WORK ORDER — Below are some records; reproduce them exactly.
*** DATA SECTION Section Begins ***
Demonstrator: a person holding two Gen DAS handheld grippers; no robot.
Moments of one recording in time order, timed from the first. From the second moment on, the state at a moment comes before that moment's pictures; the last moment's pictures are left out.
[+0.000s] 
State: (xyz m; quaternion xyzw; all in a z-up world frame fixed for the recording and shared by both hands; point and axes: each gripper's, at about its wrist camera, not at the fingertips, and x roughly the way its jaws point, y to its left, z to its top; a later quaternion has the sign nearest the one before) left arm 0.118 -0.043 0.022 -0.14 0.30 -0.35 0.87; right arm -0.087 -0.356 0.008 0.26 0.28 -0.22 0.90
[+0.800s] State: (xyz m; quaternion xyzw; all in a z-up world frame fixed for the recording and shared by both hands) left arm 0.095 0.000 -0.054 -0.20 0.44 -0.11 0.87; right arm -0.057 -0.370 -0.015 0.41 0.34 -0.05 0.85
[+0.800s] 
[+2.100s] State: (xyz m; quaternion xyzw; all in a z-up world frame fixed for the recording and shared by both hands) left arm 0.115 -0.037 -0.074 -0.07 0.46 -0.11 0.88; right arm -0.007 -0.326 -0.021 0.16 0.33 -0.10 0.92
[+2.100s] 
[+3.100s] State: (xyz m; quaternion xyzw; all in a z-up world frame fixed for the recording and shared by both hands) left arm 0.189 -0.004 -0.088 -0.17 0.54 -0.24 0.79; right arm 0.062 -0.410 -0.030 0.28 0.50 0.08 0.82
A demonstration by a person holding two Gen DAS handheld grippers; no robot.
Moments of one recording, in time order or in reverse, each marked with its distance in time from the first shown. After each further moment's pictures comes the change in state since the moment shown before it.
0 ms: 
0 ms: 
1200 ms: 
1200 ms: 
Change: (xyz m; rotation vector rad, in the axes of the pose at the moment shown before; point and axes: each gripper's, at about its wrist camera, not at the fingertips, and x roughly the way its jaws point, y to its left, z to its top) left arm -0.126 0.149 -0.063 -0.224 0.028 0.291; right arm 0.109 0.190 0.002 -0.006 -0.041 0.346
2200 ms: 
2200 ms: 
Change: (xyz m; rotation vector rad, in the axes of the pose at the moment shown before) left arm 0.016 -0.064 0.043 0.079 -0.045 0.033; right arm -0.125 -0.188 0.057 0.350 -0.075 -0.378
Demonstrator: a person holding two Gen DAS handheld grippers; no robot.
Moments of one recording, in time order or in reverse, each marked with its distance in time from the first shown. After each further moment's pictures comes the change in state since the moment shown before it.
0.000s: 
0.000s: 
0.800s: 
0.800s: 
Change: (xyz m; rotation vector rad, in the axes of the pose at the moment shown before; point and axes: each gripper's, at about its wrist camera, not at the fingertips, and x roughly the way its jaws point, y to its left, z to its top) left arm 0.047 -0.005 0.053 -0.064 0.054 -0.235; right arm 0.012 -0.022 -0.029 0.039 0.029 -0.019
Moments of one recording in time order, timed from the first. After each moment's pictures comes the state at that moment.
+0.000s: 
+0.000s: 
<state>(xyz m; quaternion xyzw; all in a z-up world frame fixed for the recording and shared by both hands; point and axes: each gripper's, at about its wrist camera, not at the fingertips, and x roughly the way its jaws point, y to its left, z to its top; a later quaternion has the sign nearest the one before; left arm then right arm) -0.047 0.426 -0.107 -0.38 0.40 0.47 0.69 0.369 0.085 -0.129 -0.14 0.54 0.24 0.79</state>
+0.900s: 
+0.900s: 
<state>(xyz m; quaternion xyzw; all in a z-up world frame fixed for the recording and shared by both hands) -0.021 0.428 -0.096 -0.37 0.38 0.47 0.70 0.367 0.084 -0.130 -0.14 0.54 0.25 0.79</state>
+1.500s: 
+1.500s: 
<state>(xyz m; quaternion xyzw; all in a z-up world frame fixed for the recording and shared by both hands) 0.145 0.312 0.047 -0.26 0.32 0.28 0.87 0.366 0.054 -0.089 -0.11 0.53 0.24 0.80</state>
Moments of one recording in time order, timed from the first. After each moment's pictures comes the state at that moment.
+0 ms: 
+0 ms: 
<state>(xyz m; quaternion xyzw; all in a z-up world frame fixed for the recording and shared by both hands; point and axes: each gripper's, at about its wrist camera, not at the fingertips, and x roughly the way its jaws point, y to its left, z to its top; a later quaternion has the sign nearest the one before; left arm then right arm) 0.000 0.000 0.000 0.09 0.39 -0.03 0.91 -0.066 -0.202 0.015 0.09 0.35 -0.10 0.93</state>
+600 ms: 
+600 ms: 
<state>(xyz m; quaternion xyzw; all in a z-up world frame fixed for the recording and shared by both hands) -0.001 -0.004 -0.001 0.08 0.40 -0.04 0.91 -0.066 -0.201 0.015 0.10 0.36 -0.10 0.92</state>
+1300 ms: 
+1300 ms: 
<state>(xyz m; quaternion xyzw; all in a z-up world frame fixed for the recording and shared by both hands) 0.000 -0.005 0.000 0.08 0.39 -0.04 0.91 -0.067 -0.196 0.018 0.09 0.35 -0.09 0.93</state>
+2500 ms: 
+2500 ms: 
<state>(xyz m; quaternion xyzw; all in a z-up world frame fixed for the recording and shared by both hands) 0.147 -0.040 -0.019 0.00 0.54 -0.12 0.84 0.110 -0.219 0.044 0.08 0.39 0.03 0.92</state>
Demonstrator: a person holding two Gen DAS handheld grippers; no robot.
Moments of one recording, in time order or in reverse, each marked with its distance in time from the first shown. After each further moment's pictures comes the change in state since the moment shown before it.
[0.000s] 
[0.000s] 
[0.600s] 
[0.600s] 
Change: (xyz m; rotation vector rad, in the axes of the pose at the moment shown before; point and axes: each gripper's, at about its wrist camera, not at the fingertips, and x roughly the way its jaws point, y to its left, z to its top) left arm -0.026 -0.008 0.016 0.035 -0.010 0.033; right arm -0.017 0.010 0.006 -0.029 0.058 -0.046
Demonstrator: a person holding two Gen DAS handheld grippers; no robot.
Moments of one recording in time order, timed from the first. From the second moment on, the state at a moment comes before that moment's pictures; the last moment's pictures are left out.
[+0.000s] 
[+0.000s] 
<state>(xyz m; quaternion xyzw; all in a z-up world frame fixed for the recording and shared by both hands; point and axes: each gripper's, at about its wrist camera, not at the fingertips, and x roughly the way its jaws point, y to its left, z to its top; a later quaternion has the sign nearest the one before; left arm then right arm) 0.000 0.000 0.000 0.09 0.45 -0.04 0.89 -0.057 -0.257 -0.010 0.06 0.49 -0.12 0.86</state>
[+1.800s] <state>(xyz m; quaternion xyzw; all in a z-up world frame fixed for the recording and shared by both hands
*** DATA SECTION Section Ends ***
EXPECTED OUTPUT —
Demonstrator: a person holding two Gen DAS handheld grippers; no robot.
Moments of one recording in time order, timed from the first. From the second moment on, the state at a moment comes before that moment's pictures; the last moment's pictures are left out.
[+0.000s] 
State: (xyz m; quaternion xyzw; all in a z-up world frame fixed for the recording and shared by both hands; point and axes: each gripper's, at about its wrist camera, not at the fingertips, and x roughly the way its jaws point, y to its left, z to its top; a later quaternion has the sign nearest the one before) left arm 0.118 -0.043 0.022 -0.14 0.30 -0.35 0.87; right arm -0.087 -0.356 0.008 0.26 0.28 -0.22 0.90
[+0.800s] State: (xyz m; quaternion xyzw; all in a z-up world frame fixed for the recording and shared by both hands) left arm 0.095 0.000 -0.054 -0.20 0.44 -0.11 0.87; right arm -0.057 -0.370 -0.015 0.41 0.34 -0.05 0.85
[+0.800s] 
[+2.100s] State: (xyz m; quaternion xyzw; all in a z-up world frame fixed for the recording and shared by both hands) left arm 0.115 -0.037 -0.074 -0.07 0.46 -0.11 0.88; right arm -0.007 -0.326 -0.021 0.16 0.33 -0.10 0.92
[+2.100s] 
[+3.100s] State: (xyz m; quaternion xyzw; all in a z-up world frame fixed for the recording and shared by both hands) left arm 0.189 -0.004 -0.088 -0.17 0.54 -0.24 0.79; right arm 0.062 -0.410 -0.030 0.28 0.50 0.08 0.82
A demonstration by a person holding two Gen DAS handheld grippers; no robot.
Moments of one recording, in time order or in reverse, each marked with its distance in time from the first shown. After each further moment's pictures comes the change in state since the moment shown before it.
0 ms: 
0 ms: 
1200 ms: 
1200 ms: 
Change: (xyz m; rotation vector rad, in the axes of the pose at the moment shown before; point and axes: each gripper's, at about its wrist camera, not at the fingertips, and x roughly the way its jaws point, y to its left, z to its top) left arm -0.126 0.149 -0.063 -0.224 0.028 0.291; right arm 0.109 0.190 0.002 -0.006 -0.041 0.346
2200 ms: 
2200 ms: 
Change: (xyz m; rotation vector rad, in the axes of the pose at the moment shown before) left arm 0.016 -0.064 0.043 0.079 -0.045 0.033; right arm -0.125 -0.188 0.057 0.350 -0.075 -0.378
Demonstrator: a person holding two Gen DAS handheld grippers; no robot.
Moments of one recording, in time order or in reverse, each marked with its distance in time from the first shown. After each further moment's pictures comes the change in state since the moment shown before it.
0.000s: 
0.000s: 
0.800s: 
0.800s: 
Change: (xyz m; rotation vector rad, in the axes of the pose at the moment shown before; point and axes: each gripper's, at about its wrist camera, not at the fingertips, and x roughly the way its jaws point, y to its left, z to its top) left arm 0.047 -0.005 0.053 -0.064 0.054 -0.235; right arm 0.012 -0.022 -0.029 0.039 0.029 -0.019
Moments of one recording in time order, timed from the first. After each moment's pictures comes the state at that moment.
+0.000s: 
+0.000s: 
<state>(xyz m; quaternion xyzw; all in a z-up world frame fixed for the recording and shared by both hands; point and axes: each gripper's, at about its wrist camera, not at the fingertips, and x roughly the way its jaws point, y to its left, z to its top; a later quaternion has the sign nearest the one before; left arm then right arm) -0.047 0.426 -0.107 -0.38 0.40 0.47 0.69 0.369 0.085 -0.129 -0.14 0.54 0.24 0.79</state>
+0.900s: 
+0.900s: 
<state>(xyz m; quaternion xyzw; all in a z-up world frame fixed for the recording and shared by both hands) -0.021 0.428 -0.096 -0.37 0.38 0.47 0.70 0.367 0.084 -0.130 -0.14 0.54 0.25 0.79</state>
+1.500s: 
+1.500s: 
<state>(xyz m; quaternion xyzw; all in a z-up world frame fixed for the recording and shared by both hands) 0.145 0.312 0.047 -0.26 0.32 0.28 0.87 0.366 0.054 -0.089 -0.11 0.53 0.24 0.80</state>
Moments of one recording in time order, timed from the first. After each moment's pictures comes the state at that moment.
+0 ms: 
+0 ms: 
<state>(xyz m; quaternion xyzw; all in a z-up world frame fixed for the recording and shared by both hands; point and axes: each gripper's, at about its wrist camera, not at the fingertips, and x roughly the way its jaws point, y to its left, z to its top; a later quaternion has the sign nearest the one before; left arm then right arm) 0.000 0.000 0.000 0.09 0.39 -0.03 0.91 -0.066 -0.202 0.015 0.09 0.35 -0.10 0.93</state>
+600 ms: 
+600 ms: 
<state>(xyz m; quaternion xyzw; all in a z-up world frame fixed for the recording and shared by both hands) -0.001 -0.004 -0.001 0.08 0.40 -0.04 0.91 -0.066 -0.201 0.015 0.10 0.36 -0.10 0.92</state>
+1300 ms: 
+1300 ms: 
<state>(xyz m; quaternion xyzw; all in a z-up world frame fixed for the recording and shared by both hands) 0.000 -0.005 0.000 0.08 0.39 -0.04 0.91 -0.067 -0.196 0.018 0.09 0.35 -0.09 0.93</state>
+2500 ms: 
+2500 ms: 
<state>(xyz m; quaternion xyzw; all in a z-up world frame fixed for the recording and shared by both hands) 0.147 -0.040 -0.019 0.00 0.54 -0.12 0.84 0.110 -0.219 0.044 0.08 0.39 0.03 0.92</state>
Demonstrator: a person holding two Gen DAS handheld grippers; no robot.
Moments of one recording, in time order or in reverse, each marked with its distance in time from the first shown. After each further moment's pictures comes the change in state since the moment shown before it.
[0.000s] 
[0.000s] 
[0.600s] 
[0.600s] 
Change: (xyz m; rotation vector rad, in the axes of the pose at the moment shown before; point and axes: each gripper's, at about its wrist camera, not at the fingertips, and x roughly the way its jaws point, y to its left, z to its top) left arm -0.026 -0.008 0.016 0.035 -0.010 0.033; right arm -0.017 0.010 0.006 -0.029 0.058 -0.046
Demonstrator: a person holding two Gen DAS handheld grippers; no robot.
Moments of one recording in time order, timed from the first. From the second moment on, the state at a moment comes before that moment's pictures; the last moment's pictures are left out.
[+0.000s] 
[+0.000s] 
<state>(xyz m; quaternion xyzw; all in a z-up world frame fixed for the recording and shared by both hands; point and axes: each gripper's, at about its wrist camera, not at the fingertips, and x roughly the way its jaws point, y to its left, z to its top; a later quaternion has the sign nearest the one before; left arm then right arm) 0.000 0.000 0.000 0.09 0.45 -0.04 0.89 -0.057 -0.257 -0.010 0.06 0.49 -0.12 0.86</state>
[+1.800s] <state>(xyz m; quaternion xyzw; all in a z-up world frame fixed for the recording and shared by both hands

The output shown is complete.